■ What this task involves: Look through the material and tally each line bearing the word "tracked". Give only the total.

■ Supplied data:
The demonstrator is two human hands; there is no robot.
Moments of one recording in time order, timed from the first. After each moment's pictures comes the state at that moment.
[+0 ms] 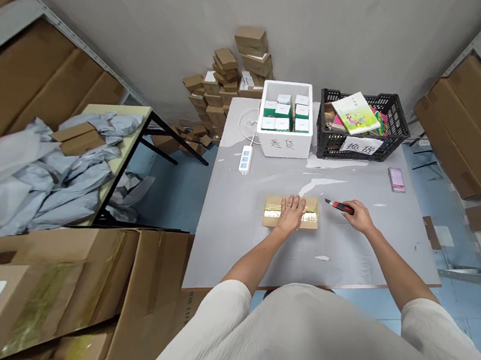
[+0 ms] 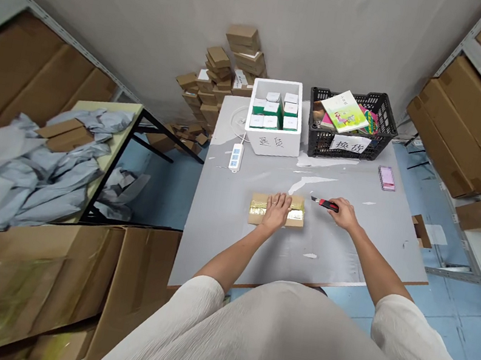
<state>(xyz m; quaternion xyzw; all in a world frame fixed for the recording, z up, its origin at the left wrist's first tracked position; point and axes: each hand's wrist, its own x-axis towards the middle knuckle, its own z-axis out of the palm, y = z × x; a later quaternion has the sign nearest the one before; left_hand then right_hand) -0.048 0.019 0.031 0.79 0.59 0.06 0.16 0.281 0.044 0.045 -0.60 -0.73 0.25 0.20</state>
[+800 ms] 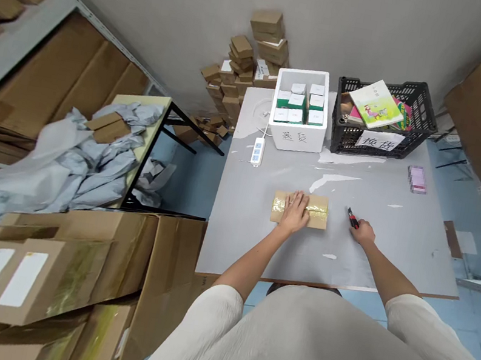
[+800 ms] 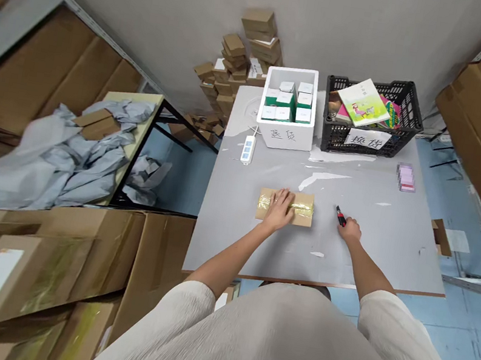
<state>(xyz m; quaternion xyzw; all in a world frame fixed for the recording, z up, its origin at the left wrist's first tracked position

■ Written answer: 2